You can watch excerpts from previous First Drafts here and read a review of last year's productions here.

Once I've finished at Live I shall be hightailing it up from the Quayside to meet up with a cellist to talk about collaborating on Songs from Whenever...I'm very excited/nervous about not wittering on too much. More details on that later though... my netbook is about to peg out.

Friday, June 10, 2011

Songs from Whenever...

and being on The Verb. That's right, I've just been on The Verb actually speaking to Ian McMillan. OK so I guess I should have mentioned before now that I'm one of the Verb New Voices spoken word artists. It's a spoken word development programme run by the BBC and ACE. Me and Michael Edwards are the poets working with Annabel Turpin at ARC, Stockton. It was great to hear Mike talking about the multi-voice piece he's working on - it sounds brilliant... Now I just have to remember that letting doubt creep in about my own project is counter productive... besides the very amazing Zena Edwards is going to be my mentor so it's gonna be belters! 

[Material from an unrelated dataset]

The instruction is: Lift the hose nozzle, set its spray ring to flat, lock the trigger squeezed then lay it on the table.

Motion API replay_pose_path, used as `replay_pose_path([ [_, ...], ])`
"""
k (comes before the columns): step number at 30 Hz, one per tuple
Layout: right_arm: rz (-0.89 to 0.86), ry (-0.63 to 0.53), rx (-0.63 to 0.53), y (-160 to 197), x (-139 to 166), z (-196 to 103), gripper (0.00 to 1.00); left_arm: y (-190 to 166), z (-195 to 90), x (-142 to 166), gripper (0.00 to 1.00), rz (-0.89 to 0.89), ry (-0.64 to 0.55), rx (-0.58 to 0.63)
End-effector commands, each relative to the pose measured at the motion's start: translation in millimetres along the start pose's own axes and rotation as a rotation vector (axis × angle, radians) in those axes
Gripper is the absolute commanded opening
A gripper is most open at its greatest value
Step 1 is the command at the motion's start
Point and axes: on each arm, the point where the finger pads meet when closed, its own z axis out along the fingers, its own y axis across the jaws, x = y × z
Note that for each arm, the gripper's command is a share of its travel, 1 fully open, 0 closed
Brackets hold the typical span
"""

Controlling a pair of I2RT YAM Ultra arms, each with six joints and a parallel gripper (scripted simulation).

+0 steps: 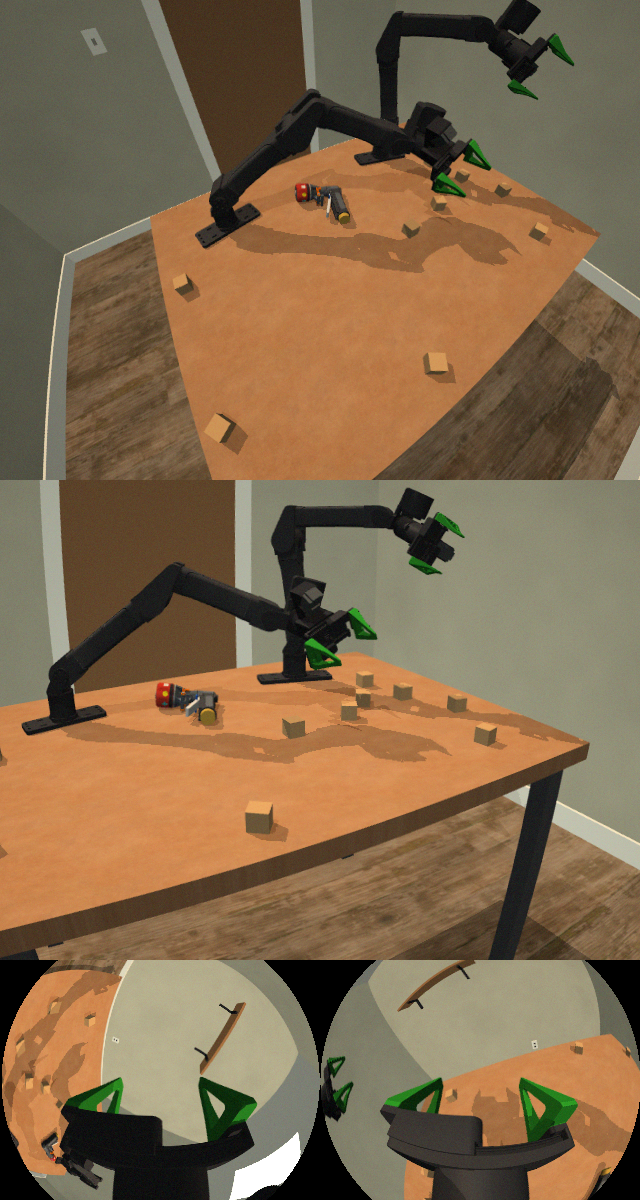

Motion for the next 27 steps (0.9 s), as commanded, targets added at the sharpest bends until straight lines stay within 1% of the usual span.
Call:
replay_pose_path([
  [1, 0.017, -0.009, -0.006, 4.0, -8.8, -1.3, 1.00, -3.8, -1.8, 2.4, 1.00, 0.010, 0.002, 0.010],
  [17, 0.017, -0.009, -0.006, 4.0, -8.8, -1.3, 1.00, -3.8, -1.8, 2.4, 1.00, 0.010, 0.002, 0.010],
  [18, 0.066, -0.044, -0.013, 8.6, -42.9, 4.0, 1.00, -12.3, -5.9, 15.4, 1.00, 0.061, 0.013, 0.039],
  [19, 0.023, -0.021, 0.000, -2.1, -27.5, 4.9, 1.00, -5.4, -3.5, 12.2, 1.00, 0.059, 0.008, 0.027],
  [20, 0.020, -0.019, -0.003, -0.4, -31.0, 6.3, 1.00, 1.3, -1.3, 9.3, 1.00, 0.060, 0.004, 0.016],
  [21, 0.011, -0.015, -0.004, -0.6, -33.8, 7.4, 1.00, -10.2, -4.1, 15.2, 1.00, 0.094, 0.005, 0.036],
  [22, -0.004, -0.007, -0.001, -4.7, -32.9, 9.1, 1.00, -9.7, -2.5, 15.6, 1.00, 0.112, 0.004, 0.038],
  [23, -0.008, -0.005, -0.003, -6.0, -36.5, 11.0, 1.00, 0.9, 0.4, 13.5, 1.00, 0.114, 0.001, 0.020],
  [24, -0.007, -0.007, -0.007, -5.8, -44.6, 12.6, 1.00, -9.2, -1.0, 19.4, 1.00, 0.154, 0.003, 0.041],
  [27, -0.016, -0.006, -0.016, -10.8, -64.3, 19.6, 1.00, -1.7, 4.4, 23.6, 1.00, 0.221, -0.001, 0.034],
])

I should really find a succinct way of summing up what my show is about but my brain's not quite functioning at the moment so it'll have to wait. In the meantime, this is what I said on my application (so it must be true)...


Songs from Whenever will draw inspiration from song titles that link in with specific moments in my life. The piece won’t be pure autobiography, more a fabricated account of growing up based on my childhood and early adulthood;  exploring themes of memory, identity, education, disengagement, discovery and escapism.

Built around an event (most probably the point of leaving home or arriving in a new city), a point where the possibilities are still there, the choices are yet to be made… Each poem in the sequence will reveal more and more about the character, their world, the choices they face, the mistakes they’ve made and the things they’ve got right… or might get right, given time. 

Anyway, there you have it. And to give you a flavour here's an extract from my work-in-progress and yeah, I know it looks like a passage of prose but that's because it's a prose poem. (Incidentally, an earlier version of this was published in Sepia Souls anthology by ID on Tyne Press.)

There is something different in this hot school summer. I push the magnetic catch of the glass-fronted cabinet and reach for his records.  Selecting emotions and matching them to my own. I balance an album cover between skinny brown fingers. Against the white background two figures. A man. A woman. Each half naked, his torso/her belly, rump and thighs. The heat and sweat of my body distorts in the intense August light that still fills the living room. I place the record on the player, hold the arm delicately, careful to drop the needle in the groove not slip and skip and scratch. Relax. Outside, friends play in the dust of the estate, their shoulders, legs, arms bare.

thinking about structure
How on earth am I going to make sense of this?